CNX Resources Corporation (CNX) is an interesting player in the Basic Materials space, with a focus on Independent Oil & Gas. The stock has been active on the tape, currently trading at $16.25, down from yesterday’s close by -5.08%. Given the stock’s recent action, it seemed like a good time to take a closer look at the company’s recent data.Fundamental Analysis
CNX Resources Corporation (CNX) currently trades with a market capitalization of $3.71 Billion. That value represents a market adjusting for revenues that have been falling by -210.97 % on a quarterly year/year basis as of the company’s last quarterly report.
You can get a sense of how sustainable that is by a levered free cash flow of $15.84 Million over the past twelve months. Generally speaking, earnings are expected to fall in coming quarters. Analysts are forecasting earnings of $0.12 on a per share basis this quarter. Perhaps, that suggests something about why 1.44% of the outstanding share supply is held by institutional investors.
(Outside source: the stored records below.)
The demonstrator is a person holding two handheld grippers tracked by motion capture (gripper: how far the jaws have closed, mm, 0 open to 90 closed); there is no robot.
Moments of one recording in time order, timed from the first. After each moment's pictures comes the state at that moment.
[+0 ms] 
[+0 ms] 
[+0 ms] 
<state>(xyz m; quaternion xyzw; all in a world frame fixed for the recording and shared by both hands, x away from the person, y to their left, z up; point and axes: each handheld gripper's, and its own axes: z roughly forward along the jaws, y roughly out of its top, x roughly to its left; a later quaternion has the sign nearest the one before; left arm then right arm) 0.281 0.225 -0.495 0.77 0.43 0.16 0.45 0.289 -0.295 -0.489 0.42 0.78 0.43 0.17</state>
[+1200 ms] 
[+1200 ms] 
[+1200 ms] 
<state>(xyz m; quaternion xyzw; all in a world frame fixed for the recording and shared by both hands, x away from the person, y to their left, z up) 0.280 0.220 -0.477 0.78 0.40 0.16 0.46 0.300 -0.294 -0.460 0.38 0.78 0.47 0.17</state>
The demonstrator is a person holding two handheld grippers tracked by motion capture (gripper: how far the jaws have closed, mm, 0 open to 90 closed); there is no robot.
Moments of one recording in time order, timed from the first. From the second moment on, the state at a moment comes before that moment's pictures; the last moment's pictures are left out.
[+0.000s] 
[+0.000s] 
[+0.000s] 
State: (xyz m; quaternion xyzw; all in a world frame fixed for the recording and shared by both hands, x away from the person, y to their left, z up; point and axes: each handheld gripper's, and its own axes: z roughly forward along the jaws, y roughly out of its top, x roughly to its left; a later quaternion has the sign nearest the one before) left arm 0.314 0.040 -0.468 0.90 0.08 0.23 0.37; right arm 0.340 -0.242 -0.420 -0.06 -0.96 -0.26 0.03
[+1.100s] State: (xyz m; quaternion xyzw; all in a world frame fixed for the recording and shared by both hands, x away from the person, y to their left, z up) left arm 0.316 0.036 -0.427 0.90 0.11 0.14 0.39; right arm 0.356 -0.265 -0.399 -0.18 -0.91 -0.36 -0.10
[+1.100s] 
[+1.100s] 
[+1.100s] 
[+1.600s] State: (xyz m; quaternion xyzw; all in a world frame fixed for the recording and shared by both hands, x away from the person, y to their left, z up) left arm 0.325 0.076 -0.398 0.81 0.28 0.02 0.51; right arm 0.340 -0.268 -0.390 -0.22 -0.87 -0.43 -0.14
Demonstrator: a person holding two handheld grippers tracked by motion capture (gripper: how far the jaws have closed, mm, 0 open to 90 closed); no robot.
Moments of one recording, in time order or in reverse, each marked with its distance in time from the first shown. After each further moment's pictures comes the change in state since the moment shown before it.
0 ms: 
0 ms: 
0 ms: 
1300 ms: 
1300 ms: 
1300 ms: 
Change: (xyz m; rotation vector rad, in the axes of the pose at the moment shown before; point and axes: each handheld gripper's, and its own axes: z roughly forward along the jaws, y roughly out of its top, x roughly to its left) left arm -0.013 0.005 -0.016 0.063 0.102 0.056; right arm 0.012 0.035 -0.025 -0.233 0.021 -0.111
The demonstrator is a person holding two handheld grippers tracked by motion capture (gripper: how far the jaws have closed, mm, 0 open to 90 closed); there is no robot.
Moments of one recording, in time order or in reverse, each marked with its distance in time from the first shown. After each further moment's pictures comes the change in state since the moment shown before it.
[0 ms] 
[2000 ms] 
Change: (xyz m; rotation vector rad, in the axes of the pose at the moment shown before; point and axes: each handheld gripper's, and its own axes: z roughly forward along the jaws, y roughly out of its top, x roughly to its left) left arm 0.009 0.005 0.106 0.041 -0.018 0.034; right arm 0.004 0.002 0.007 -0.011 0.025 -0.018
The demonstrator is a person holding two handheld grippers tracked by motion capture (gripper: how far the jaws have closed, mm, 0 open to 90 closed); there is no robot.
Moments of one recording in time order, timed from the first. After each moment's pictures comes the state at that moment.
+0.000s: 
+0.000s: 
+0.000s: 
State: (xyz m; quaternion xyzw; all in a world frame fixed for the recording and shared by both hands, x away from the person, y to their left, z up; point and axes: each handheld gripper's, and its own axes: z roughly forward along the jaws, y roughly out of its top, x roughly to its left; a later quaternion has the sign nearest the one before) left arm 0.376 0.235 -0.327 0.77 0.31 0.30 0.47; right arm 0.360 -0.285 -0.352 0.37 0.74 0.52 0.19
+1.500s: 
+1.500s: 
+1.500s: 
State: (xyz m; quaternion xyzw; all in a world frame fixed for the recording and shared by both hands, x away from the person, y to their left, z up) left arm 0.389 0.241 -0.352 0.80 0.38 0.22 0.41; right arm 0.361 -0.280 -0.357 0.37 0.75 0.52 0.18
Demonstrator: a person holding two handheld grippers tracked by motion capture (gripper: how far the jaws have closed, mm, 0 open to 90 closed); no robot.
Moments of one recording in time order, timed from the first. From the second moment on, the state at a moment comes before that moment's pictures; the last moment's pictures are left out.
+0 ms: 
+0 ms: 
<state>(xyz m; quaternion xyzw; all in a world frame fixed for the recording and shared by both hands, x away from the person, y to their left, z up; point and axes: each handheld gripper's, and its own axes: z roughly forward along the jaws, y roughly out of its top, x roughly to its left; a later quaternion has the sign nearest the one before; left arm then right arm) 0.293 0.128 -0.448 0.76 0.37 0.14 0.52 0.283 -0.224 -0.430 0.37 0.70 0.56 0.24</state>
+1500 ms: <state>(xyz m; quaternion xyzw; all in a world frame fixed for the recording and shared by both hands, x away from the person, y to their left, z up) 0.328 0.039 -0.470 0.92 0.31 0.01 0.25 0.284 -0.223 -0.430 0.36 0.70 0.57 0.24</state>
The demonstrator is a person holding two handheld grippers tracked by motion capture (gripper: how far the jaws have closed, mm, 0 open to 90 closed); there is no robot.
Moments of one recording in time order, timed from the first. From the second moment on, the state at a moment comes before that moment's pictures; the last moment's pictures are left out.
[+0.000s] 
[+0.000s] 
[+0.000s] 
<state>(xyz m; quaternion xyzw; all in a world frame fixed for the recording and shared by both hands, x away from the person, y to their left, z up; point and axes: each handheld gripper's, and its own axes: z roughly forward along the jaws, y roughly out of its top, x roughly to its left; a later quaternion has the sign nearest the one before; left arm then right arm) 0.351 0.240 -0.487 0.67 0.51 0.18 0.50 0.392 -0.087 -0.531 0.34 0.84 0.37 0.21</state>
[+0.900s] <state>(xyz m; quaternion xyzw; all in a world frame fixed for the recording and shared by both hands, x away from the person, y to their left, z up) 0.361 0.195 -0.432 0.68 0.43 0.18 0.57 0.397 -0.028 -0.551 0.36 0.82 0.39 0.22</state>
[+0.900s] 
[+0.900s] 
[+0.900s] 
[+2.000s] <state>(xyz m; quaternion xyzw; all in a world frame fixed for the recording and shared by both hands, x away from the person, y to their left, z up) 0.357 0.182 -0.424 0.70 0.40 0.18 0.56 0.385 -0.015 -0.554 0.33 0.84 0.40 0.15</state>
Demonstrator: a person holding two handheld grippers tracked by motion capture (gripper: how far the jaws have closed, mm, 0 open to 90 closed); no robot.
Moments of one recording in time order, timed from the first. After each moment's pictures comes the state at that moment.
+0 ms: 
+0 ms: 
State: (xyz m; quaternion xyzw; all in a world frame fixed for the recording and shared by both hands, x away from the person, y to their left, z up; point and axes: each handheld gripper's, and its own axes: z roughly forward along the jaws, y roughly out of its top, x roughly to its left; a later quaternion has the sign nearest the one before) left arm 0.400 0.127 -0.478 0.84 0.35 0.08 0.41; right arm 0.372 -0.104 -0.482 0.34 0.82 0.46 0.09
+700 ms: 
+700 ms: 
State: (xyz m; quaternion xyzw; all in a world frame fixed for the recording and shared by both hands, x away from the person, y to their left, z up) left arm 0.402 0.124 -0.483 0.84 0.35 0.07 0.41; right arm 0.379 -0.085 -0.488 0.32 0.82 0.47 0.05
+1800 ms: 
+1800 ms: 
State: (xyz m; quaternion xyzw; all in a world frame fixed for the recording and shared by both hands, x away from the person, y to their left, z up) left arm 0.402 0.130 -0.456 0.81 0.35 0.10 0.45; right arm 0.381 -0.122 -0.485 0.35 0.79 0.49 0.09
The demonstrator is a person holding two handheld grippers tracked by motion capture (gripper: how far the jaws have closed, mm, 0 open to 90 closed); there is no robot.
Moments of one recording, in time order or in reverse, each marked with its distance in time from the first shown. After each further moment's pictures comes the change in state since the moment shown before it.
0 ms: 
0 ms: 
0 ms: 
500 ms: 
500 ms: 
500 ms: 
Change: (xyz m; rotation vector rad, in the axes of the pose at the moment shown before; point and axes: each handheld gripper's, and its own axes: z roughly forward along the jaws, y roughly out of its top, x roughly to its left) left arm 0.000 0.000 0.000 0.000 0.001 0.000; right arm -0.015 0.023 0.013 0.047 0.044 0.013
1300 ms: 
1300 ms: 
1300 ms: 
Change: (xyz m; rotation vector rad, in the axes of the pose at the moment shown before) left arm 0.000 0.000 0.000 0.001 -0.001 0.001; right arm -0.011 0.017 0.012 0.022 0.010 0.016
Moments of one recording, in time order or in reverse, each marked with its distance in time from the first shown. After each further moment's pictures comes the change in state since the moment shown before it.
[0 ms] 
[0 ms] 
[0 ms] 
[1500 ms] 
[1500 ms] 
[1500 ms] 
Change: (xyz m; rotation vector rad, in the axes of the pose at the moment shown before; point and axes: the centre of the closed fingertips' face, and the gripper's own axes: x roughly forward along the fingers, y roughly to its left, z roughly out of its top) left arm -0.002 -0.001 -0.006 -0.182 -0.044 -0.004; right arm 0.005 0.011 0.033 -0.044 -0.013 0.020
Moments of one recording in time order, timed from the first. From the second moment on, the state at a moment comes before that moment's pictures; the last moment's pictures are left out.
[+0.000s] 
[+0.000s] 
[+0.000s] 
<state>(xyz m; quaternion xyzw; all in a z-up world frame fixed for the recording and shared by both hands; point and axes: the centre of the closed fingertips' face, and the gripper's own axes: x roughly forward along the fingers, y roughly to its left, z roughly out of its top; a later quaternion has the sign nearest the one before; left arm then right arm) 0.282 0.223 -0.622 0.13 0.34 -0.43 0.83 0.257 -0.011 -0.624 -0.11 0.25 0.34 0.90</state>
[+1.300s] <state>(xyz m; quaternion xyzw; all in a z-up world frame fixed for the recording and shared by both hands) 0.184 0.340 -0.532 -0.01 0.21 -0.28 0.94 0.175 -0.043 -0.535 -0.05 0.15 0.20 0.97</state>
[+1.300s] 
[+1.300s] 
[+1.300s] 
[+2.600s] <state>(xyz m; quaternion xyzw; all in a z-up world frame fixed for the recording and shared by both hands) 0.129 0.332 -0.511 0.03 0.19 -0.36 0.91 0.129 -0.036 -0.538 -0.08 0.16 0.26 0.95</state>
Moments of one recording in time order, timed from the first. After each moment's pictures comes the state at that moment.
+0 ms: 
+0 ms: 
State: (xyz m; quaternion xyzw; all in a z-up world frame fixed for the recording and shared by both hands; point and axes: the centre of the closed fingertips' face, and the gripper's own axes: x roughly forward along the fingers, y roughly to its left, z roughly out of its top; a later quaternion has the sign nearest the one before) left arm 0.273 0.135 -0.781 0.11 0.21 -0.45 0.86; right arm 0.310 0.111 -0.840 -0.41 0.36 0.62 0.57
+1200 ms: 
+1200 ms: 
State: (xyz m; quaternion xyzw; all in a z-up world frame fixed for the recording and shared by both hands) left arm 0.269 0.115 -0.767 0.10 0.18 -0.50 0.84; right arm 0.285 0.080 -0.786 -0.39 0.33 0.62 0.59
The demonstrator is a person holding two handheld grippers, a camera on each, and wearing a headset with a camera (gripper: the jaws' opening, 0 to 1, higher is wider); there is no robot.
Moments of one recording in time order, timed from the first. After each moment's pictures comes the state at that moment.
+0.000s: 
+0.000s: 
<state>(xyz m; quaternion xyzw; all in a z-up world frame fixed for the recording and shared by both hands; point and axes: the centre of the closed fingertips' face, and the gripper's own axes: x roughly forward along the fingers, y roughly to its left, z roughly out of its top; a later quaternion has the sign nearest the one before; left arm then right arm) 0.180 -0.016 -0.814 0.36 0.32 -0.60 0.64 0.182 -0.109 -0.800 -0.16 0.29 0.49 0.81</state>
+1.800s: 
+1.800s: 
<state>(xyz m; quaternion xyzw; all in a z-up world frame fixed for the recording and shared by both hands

We’ve taken a serious look at this stock from a fundamental perspective, but the tale of the tape may offer more hints about what lies under the surface. Looking at the stock’s movement on the chart, CNX Resources Corporation recorded a 52-week high of $18.08. It is now trading 1.83% off that level. The stock is trading $14.81 its 50-day moving average by -1.44%. The stock carved out a 52-week low down at $11.30.
In recent action, CNX Resources Corporation (CNX) has made a move of +24.71% over the past month, which has come on Strong relative transaction volume. Over the trailing year, the stock is underperforming the S&P 500 by 16.68, and it’s gotten there by action that has been more volatile on a day-to-day basis than most other stocks on the exchange. In terms of the mechanics underlying that movement, traders will want to note that the stock is trading on a float of 7.17% with $220.59 Million sitting short, betting on future declines. That suggests something of the likelihood of a short squeeze in shares of CNX.